- **EXERCISE OBJECTIVE**
Where a line of the data holds the word "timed", copy that line.

- **DATA FOR THIS TASK**
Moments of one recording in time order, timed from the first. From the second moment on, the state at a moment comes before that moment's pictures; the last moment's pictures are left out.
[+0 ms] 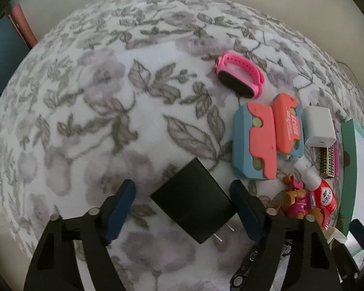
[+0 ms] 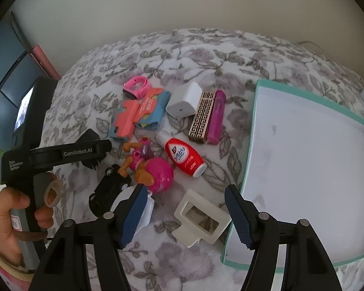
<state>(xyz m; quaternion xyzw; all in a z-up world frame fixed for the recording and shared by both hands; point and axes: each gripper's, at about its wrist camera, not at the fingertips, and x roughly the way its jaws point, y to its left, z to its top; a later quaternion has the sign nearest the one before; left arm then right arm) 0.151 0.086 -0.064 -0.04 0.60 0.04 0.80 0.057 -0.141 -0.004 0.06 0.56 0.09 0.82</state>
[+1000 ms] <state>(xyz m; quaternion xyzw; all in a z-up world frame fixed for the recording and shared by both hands) 0.072 0.066 -0.057 0.00 0.65 0.03 0.76 0.028 -0.120 -0.028 0.02 0.61 0.12 0.78</state>
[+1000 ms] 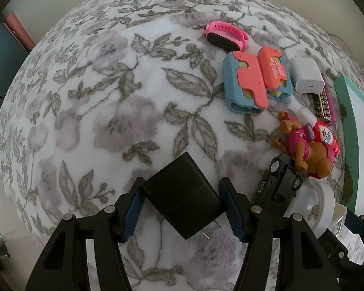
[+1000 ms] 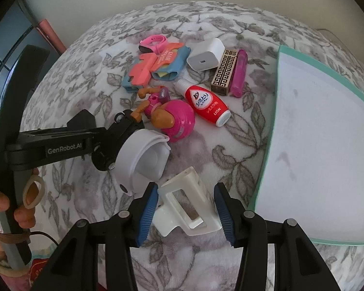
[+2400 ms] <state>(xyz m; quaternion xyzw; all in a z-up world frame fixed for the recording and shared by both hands) 0.076 0.061 -0.056 0.00 0.66 0.07 0.75 0.020 -0.102 -0.044 -0.04 0.60 0.09 0.79</state>
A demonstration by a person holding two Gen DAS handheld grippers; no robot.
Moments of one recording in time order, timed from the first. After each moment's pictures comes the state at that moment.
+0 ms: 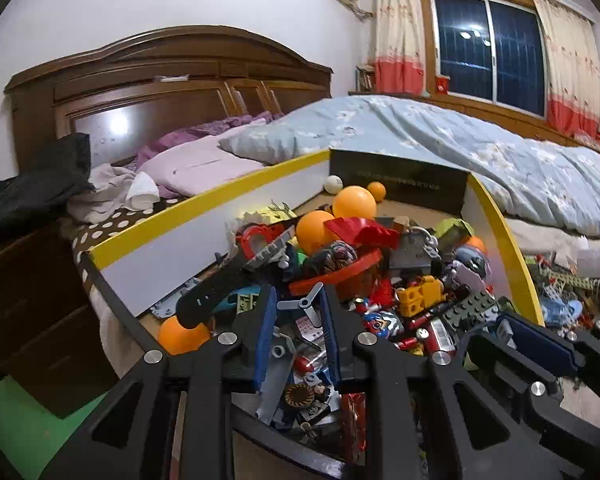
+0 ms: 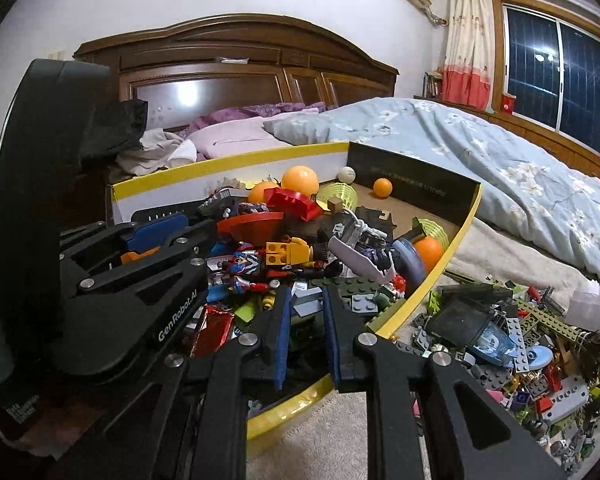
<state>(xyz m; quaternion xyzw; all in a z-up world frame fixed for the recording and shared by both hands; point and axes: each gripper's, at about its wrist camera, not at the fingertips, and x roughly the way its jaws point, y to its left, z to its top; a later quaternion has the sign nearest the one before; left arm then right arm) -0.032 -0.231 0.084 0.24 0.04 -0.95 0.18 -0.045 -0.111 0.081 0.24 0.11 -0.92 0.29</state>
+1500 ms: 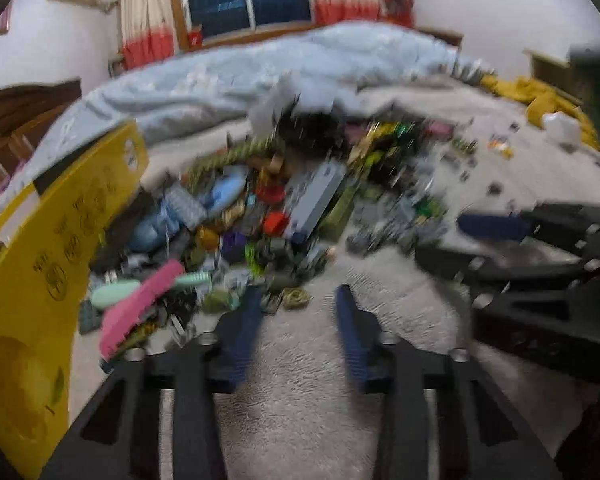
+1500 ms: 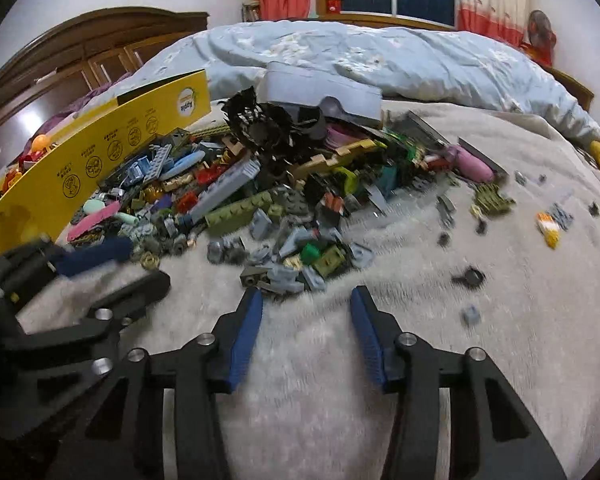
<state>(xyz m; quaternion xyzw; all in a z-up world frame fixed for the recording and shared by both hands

- **WRITTEN SOLUTION**
Moments of one recording in time order, timed from the first. From the second moment on, the state at a moment comes before that moment's pictures; the last moment's pictures are left out.
Moments of one recording in time order, timed from the first. After each moment's pictures comes the state at that moment.

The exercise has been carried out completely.